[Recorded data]
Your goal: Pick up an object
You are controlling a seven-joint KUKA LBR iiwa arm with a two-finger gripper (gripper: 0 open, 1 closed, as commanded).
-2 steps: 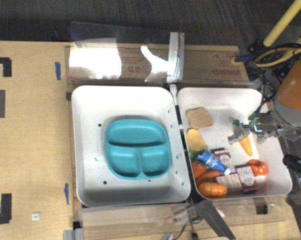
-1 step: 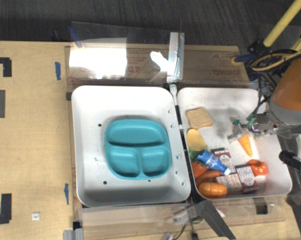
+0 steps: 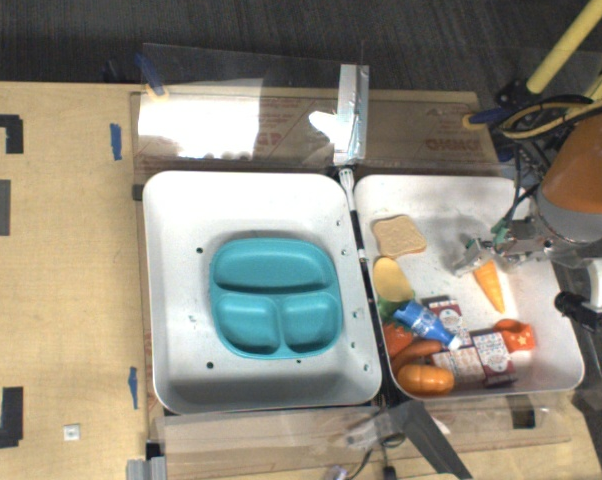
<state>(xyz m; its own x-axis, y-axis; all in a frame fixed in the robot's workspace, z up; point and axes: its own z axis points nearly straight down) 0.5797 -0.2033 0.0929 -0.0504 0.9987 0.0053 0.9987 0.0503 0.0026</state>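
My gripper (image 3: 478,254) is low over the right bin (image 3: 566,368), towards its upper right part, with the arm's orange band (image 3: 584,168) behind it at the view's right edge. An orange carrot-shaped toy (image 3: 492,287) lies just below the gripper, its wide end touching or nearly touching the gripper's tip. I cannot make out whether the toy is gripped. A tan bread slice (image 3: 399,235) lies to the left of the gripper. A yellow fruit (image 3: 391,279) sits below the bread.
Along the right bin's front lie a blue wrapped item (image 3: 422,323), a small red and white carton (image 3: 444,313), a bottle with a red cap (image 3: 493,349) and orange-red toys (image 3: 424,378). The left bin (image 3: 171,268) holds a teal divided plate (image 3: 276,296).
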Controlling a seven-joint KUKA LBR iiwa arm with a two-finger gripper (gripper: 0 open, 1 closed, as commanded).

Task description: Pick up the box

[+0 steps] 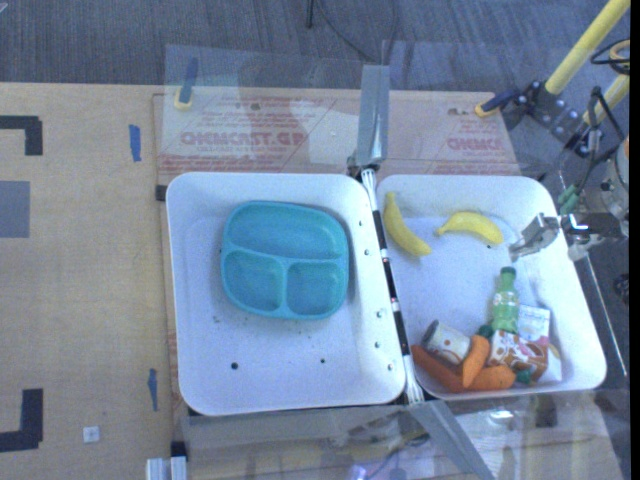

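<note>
A small box (446, 342) with white and dark brown faces lies near the front of the right bin (570, 268), against two orange carrots (472, 366). A white and red packet (527, 340) lies just to its right. My gripper (534, 234) hangs over the right bin's far right side, above and to the right of a green bottle (504, 302). It is well apart from the box and nothing shows in it.
Two yellow bananas (402, 228) (470, 225) lie at the back of the right bin. A teal divided plate (286, 260) sits in the left bin (200, 348). A metal divider (385, 278) runs between the bins.
</note>
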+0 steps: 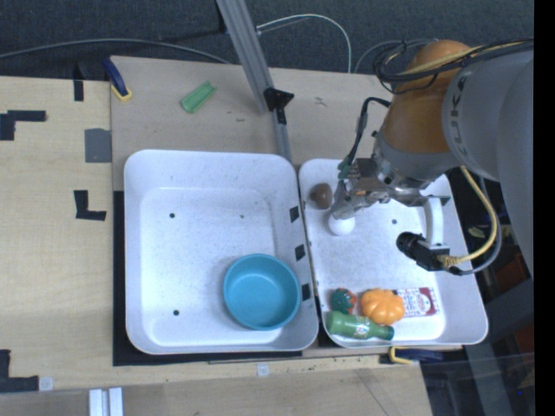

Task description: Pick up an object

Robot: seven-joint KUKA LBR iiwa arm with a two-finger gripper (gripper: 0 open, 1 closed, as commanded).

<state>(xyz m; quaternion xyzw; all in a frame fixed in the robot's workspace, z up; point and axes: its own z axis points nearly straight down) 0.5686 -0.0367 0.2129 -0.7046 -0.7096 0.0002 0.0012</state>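
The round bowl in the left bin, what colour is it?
Blue: the round bowl is a plain light blue, seen best in the camera view.

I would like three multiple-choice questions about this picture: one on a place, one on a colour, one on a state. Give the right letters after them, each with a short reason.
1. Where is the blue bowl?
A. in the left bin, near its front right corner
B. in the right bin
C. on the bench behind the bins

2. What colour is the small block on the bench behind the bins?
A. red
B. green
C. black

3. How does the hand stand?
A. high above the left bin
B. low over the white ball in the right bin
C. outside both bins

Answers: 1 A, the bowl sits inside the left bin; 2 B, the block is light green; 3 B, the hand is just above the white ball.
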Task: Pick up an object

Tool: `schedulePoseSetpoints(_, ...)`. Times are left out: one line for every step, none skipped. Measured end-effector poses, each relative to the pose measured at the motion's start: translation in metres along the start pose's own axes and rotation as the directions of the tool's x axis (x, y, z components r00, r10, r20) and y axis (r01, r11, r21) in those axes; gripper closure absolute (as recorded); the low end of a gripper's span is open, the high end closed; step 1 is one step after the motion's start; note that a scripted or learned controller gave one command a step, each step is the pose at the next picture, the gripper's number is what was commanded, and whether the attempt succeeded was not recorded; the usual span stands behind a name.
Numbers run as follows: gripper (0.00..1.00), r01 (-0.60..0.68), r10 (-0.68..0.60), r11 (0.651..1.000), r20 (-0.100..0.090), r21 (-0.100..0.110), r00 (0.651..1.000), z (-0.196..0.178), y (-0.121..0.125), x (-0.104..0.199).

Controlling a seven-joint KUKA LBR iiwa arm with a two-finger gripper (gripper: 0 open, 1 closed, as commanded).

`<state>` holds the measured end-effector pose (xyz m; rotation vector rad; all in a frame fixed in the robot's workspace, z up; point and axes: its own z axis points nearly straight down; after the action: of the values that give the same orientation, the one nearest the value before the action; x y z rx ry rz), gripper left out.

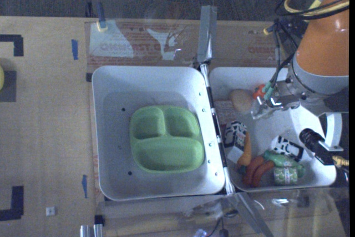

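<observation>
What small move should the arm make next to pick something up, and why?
Probably a short descent toward the rounded tan potato-like object. The gripper sits in the right white bin, just right of that object, with nothing visibly between its fingers. The object lies at the bin's far side, apart from the cluster of red, orange and green toys near the front edge, so it looks the easiest target.

Tray (165,139) in left bin (108,91); right bin (222,79) holds perhaps several objects.
</observation>
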<state>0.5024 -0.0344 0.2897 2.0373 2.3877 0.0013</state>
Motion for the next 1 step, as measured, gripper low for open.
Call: schedulePoseSetpoints(1.00,-0.124,0.124,0.992,0.000,0.001,0.992,-0.1278,0.0422,-0.0254)
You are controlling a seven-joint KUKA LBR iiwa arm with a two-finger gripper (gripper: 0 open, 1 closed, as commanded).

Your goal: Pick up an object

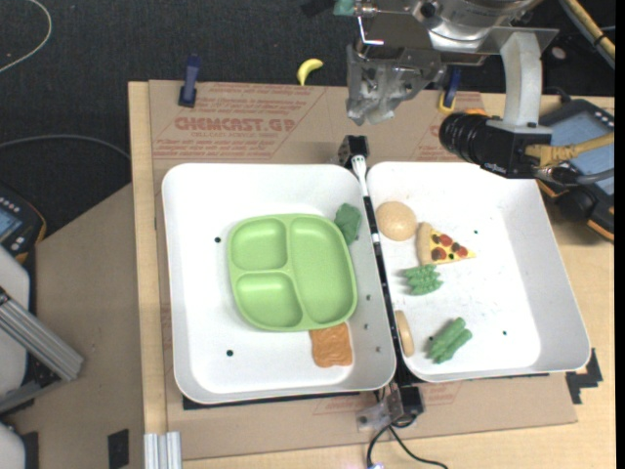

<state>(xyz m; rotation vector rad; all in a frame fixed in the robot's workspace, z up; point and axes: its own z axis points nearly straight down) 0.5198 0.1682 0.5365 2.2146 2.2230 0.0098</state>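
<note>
Hovering at 12 o'clock, beyond the far rims of both bins: gripper (379, 94), open or closed impossible to tell (blurred against the wrist).

Likely target: pizza slice (444, 247) in the right bin (518, 291), upper left part, just beside a tan bun (395, 220) at its 10 o'clock and above a green sprig (422, 279).

Long axis roughly 9 to 3, tip toward 3, crust toward 9.

Risks: lying flat and thin, so easily skated over; closing along the taper could squeeze it out; crowding may snag the bun instead.
</note>
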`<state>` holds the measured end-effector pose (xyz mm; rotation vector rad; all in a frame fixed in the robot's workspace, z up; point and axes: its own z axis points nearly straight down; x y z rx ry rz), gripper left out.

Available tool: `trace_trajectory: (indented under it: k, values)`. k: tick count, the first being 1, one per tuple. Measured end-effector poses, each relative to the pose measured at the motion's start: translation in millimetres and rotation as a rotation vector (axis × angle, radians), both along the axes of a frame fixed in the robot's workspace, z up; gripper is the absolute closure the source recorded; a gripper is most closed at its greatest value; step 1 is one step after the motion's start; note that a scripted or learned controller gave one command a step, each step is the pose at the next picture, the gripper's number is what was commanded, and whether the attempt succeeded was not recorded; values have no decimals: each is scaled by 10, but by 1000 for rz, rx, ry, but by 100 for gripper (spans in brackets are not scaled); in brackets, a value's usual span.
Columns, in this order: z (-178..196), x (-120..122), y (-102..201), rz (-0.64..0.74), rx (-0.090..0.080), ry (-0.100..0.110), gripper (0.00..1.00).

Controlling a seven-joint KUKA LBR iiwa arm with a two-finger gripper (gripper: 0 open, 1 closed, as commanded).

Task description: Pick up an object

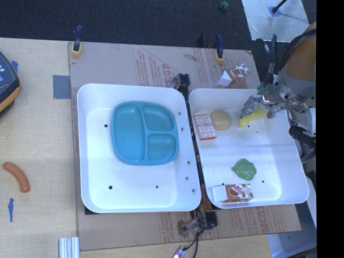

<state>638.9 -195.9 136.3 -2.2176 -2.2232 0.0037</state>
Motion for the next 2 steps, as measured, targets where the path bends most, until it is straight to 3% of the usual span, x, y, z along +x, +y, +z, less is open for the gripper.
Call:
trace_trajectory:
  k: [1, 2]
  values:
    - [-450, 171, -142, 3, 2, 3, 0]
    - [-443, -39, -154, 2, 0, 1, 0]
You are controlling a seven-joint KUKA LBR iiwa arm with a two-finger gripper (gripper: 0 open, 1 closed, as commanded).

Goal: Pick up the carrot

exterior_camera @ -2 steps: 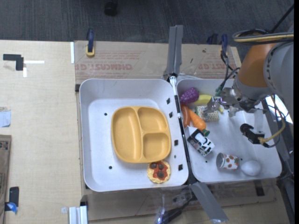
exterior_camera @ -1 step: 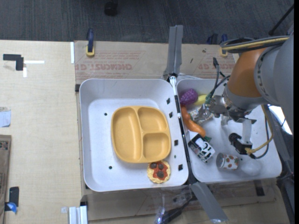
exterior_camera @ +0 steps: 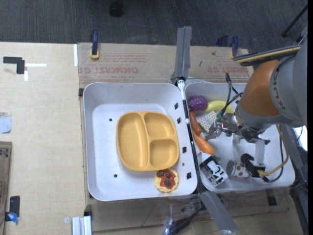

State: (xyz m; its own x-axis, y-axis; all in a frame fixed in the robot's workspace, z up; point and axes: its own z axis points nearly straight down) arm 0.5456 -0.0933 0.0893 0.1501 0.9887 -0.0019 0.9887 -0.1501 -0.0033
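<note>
An orange carrot [exterior_camera: 202,143], tapered and lying at a slant, rests along the left wall of the right-hand bin [exterior_camera: 286,177], just beside the divider between the two bins. Directly above it sits a second, redder elongated piece [exterior_camera: 195,123] that nearly touches its upper end. The arm [exterior_camera: 266,94] reaches in from the right over the same bin, its tool [exterior_camera: 218,127] near the carrot's right side; the fingers blur into the clutter beneath them, so whether the tool is open or closed cannot be told, and nothing is visibly held. A purple grape cluster [exterior_camera: 197,102] and a yellow banana [exterior_camera: 215,105] lie partly behind the arm. The left-hand bin [exterior_camera: 98,131] holds a yellow divided plate [exterior_camera: 146,140] and a small toy pizza [exterior_camera: 166,179].
</note>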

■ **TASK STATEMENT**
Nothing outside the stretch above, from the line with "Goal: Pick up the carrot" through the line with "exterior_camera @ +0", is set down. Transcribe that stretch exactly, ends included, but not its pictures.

■ **TASK SOLUTION**
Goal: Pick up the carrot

exterior_camera @ -2 steps: 
exterior_camera @ -1 step: 
exterior_camera @ +0 steps: 

What was asked for in the exercise is now done.